Trump’s incessant tweets muddied the capital for four years. In Washington, phones rang every time the president used his most powerful political weapon to attack Democrats and keep Republicans in check.

Biden’s tweets tend to be rather bland press releases and policy details with popular phraseology. It is unlikely now that his allies in Congress will, as before, pretend not to have seen the president’s latest message to avoid commenting on it.

Biden has said he wants Americans to see the president as a role model again. No more crude and degrading language or racist or divisive rhetoric. His team has promised to restore daily encounters with the press. The president-elect has not referred to the media as “the enemy of the people,” but it remains to be seen whether he will be as accessible as Trump was, who until his recent post-election hibernation received more questions from reporters than anyone from. its recent predecessors.

While Trump has packed his cabinet and White House staff with family members and political novices, Biden has chosen people with experience. In his administration there will be Obama-era veterans and career officials. Documents detailing the policies will also be returned.

Trump was largely indifferent to the workings of Congress. Instead, Biden – a veteran lawmaker who will now have Democratic control in both houses – will be in a position to use his office to advance an ambitious political agenda.

His team, however, will be put to the test by the whirlwind in the country: a virus that is killing more than 4,000 people a day, a slow vaccination program, a worsening economy and a second impeachment of Trump.

Biden also has a lot of work to do to repair the image of the presidency, both abroad and at home.

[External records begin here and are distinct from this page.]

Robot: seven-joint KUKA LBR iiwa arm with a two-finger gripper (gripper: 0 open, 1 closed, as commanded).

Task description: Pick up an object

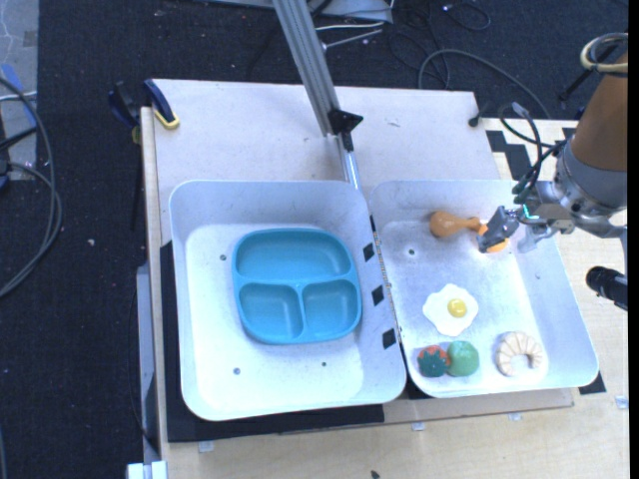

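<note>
White bins [200, 267] numbered two; one blue tray [297, 284], one fried egg [450, 309], one croissant [520, 353]. Gripper [499, 233] at three o'clock, jaws' state indiscernible.

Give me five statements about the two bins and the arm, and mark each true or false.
1. The blue divided plate lies in the left bin. True.
2. The fried egg toy sits on the blue plate. False: it lies in the right bin, apart from the plate.
3. The gripper is over the right bin, close to the orange drumstick-shaped toy. True.
4. The shrimp-like toy lies in the left bin. False: it is in the right bin's near corner.
5. The green and red toy lies nearer the camera than the egg. True.
</note>
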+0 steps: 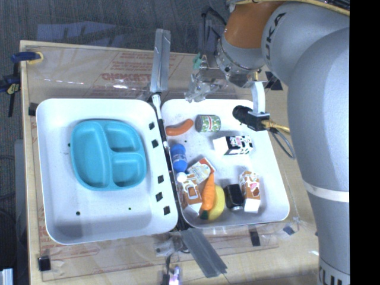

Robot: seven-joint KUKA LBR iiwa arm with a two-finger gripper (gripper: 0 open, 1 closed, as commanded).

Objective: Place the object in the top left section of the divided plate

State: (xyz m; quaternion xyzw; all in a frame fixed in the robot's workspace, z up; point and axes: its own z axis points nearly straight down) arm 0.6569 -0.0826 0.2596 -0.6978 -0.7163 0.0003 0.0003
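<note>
Hand (199,88) hovers over right bin's (273,159) far rim, nothing visibly gripped; whether released or clenched, cannot tell. Hot dog (179,127) nearest: likely light, smooth plastic; pinch mid-length. Divided plate (108,154) waits.

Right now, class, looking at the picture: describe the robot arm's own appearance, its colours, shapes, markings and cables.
The arm is thick, rounded and light grey, with an orange band above the wrist and dark lettering on the casing beside it. Thin dark cables loop around the wrist. The gripper is a small metallic, pale assembly. A white and black fitting with a yellowish cable sticks out below the wrist.
</note>
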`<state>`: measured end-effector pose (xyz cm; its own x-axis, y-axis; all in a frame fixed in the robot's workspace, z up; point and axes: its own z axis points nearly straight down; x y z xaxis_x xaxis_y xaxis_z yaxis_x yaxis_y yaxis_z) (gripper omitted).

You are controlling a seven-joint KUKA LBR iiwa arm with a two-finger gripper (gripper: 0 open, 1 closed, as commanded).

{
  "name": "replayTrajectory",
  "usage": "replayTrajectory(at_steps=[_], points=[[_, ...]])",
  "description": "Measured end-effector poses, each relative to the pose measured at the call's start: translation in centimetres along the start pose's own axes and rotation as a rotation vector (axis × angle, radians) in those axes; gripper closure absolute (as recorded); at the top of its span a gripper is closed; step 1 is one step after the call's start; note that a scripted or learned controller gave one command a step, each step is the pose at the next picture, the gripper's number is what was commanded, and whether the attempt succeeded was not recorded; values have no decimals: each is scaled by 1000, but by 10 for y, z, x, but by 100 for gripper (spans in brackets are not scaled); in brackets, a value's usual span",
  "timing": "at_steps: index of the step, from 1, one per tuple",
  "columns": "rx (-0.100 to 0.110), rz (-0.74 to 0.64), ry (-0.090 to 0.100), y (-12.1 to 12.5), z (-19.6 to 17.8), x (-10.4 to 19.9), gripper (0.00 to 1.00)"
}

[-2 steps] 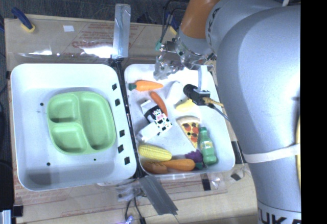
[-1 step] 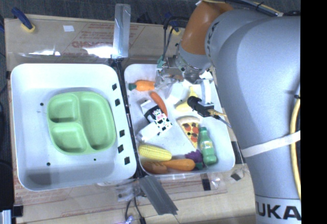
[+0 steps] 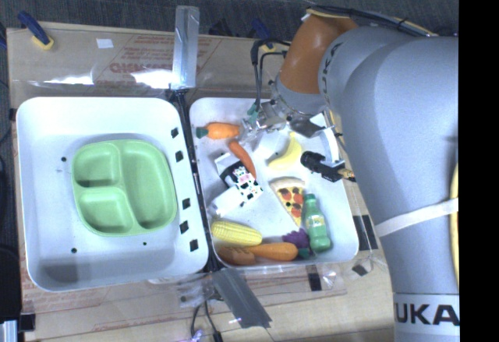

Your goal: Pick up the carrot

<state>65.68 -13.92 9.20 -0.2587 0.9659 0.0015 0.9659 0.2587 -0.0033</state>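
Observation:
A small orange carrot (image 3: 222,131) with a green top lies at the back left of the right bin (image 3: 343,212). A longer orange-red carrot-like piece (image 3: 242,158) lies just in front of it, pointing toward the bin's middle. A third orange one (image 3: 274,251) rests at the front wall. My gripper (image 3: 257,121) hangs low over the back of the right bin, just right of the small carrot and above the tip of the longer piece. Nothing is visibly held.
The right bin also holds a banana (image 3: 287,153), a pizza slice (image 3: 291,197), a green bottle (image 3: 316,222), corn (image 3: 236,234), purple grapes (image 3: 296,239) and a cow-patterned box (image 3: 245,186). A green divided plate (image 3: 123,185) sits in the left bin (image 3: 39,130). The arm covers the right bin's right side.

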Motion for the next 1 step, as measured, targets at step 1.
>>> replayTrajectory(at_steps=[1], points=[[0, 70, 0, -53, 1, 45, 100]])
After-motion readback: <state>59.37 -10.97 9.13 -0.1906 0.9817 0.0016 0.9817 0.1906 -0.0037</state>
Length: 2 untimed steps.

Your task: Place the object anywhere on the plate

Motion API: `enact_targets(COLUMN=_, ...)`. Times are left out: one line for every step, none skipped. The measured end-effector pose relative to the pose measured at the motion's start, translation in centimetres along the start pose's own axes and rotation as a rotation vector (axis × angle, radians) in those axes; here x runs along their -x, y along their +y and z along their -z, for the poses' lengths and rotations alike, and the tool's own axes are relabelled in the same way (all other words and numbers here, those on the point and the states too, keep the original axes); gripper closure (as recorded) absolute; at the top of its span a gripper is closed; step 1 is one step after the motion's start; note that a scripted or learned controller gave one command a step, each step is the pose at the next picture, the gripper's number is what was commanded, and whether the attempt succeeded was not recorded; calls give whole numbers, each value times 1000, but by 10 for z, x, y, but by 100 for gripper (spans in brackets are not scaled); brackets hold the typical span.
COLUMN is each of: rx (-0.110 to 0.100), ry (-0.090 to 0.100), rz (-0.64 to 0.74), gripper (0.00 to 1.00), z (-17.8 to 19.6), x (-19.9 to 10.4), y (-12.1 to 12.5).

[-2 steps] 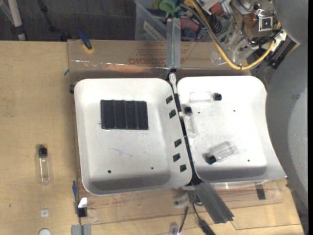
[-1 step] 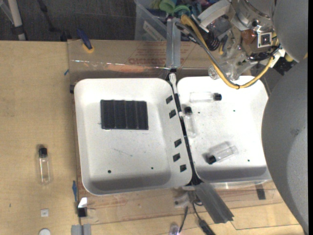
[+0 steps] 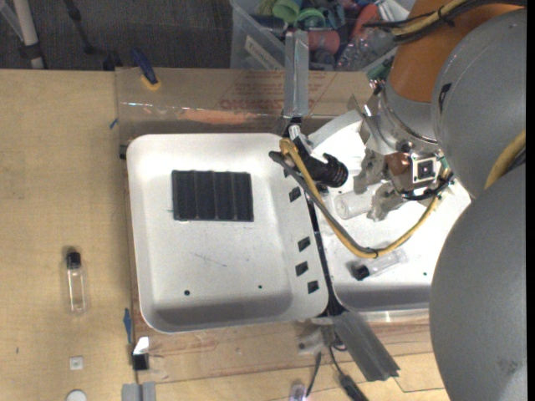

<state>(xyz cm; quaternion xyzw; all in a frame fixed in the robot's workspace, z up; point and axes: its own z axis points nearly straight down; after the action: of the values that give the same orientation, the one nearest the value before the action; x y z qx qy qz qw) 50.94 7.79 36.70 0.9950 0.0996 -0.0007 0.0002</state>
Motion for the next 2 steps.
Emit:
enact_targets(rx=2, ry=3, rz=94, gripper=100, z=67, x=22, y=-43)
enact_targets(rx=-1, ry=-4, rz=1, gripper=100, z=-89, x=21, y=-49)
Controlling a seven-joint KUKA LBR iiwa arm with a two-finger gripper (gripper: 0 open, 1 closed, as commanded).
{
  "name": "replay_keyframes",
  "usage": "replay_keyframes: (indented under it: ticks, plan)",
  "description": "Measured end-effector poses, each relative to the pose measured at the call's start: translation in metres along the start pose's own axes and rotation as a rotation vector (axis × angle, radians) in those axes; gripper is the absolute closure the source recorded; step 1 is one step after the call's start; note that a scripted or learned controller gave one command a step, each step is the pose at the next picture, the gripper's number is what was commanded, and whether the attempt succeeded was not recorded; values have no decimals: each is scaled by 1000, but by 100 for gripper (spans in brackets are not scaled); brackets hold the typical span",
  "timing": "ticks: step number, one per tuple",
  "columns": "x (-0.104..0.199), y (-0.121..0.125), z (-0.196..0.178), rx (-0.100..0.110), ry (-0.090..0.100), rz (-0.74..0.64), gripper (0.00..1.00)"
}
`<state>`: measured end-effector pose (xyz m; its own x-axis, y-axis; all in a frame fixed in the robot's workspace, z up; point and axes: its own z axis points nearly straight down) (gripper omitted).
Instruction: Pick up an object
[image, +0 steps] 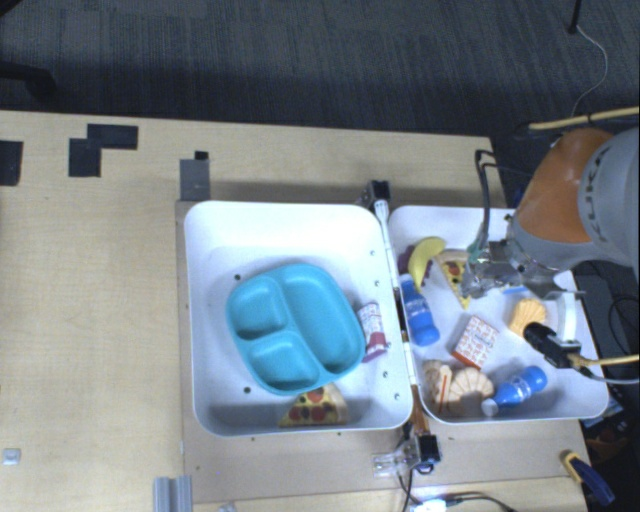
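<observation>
The arm (570, 200) reaches in from the right, and its hand (487, 270) hangs low over the far part of the right bin (520, 412). From this angle I cannot tell how far open the hand is, and nothing is seen in its grip.

The things it could pick up lie around it in that bin. A banana (425, 255) sits just left of the hand at the far left corner. A small yellow and red piece (452, 268), perhaps a toy food item, lies between the banana and the hand. A blue bottle (418, 315) lies along the bin's left wall, near side of the banana. A small patterned box (475, 342) lies in the middle, and a bread roll (455, 385) sits at the near wall. A second blue bottle (520, 385) lies on its side to the right of the roll. A yellow lump (527, 315) sits to the right of the box.

The left bin (215, 260) holds a blue divided plate (295, 325), a small tube (372, 330) just right of it, and a pizza slice (315, 408) at the near wall. Both bins rest on the pale bench (90, 330).
</observation>
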<state>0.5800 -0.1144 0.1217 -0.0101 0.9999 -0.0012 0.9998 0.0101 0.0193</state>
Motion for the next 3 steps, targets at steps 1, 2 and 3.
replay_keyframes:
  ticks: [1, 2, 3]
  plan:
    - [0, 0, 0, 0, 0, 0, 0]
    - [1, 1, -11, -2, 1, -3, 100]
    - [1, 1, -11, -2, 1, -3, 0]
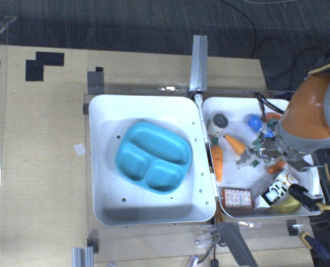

Trump put the United States elsewhere in the world, pulling the country out of numerous multilateral trade treaties and climate agreements in favor of a more insular foreign policy. Their changing beliefs and moods damaged relationships with some of the nation’s oldest allies, including most of Western Europe.

As the coronavirus pandemic ravaged the world, Trump encouraged competition, not cooperation, in studying and creating a vaccine. Trump also abandoned the traditional role of the president in drawing attention to human rights violations around the world.

Biden, who spent years on the Senate Foreign Relations Committee and had an extensive foreign policy portfolio as vice president, has promised a course change. He vowed to repair alliances, reintegrate the country into the Paris climate accord and the World Health Organization, and said he will strengthen the national security of the United States, first dealing with the public health, economic and political crises in the country.

Offering the White House as a symbol of stability to other global capitals is not going to be easy for Biden after the Trump presidency.

“He has a structural problem and he needs to make America more trustworthy. We are diminished in stature and less predictable, ”said Richard Haass, president of the Council on Foreign Relations. He noted that after Biden’s victory, the European Union strengthened its ties with China with a new investment treaty.

“Everyone is securing positions. He has no idea if Biden is going to be a one-term president or what will come after him, ”Haas said. “There is a fear in the world that Trump or Trumpism will return in four years.”